- Directed by: Max Varnel
- Written by: Robert Hirst
- Produced by: Edward J. Danziger; Harry Lee Danziger;
- Starring: James Kenney; Susan Beaumont;
- Cinematography: James Wilson
- Edited by: Maurice Rootes
- Music by: Jack Gerber; Albert Elms (uncredited);
- Production company: Danziger Productions
- Distributed by: Paramount British Pictures (UK)
- Release date: May 1959 (UK);
- Running time: 68 minutes
- Country: United Kingdom
- Language: English

= No Safety Ahead =

1959 British film by Max Varnel

No Safety Ahead is a 1959 British film directed by Max Varnel and starring James Kenney and Susan Beaumont. It was written By Robert Hirst and produced by The Danzigers.

==Plot==
Clem is a hard-up office clerk who unwillingly joins a gang planning a bank robbery. The heist ends in murder, and after running away he gives himself up.

==Cast==
- James Kenney as Clem
- Susan Beaumont as Jean
- Denis Shaw as Inspector
- Gordon Needham as Richardson
- Tony Doonan as Don
- John Charlesworth as Jeff
- Brian Weske as Bill
- Robert Raglan as Langton
- Mark Singleton as Fordham
- Hal Osmond (uncredited)

== Critical reception ==
The Monthly Film Bulletin wrote: This laborious "crime does not pay" concoction neither holds nor convinces, and the sentimental conclusion leaves far too many loose ends dangling. The acting, too, seems very much at a loss."

Kine Weekly wrote: "Slipshod 'crime does not pay' melodrama. ... There are touches of religious sentiment, as well as conventional romance, but the trimmings fail to conceal the poverty of story material. It never convinces, let alone grips. ... The picture has many strings to its plot, including an aflaire between the bank manager's wife and one of her husband's clerks, but most are left dangling at the finish.
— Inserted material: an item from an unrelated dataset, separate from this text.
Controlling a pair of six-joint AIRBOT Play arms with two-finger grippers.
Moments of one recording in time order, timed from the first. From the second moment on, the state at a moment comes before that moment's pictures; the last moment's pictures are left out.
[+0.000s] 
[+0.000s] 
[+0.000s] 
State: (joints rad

Susan Beaumont is an appealing Jean, but James Kenney wins little sympathy as the foolish Clem, and Tony Doonan, Jolin Charlesworth and Brian Weske merely fill routine roles as Don, Jeff and Bill. The staging is not too bad, but whichever way you look at it the opus has nothing on TV."

Picturegoer wrote: "The young players work hard, but the script is so tired."

Picture Show wrote: "A modest production which has very little to commend it except perhaps exterior shots and an actionful climax.

In British Sound Films: The Studio Years 1928–1959 David Quinlan rated the film as "poor", writing: "Terrible; script is worst defender, with other departments almost equally guilty."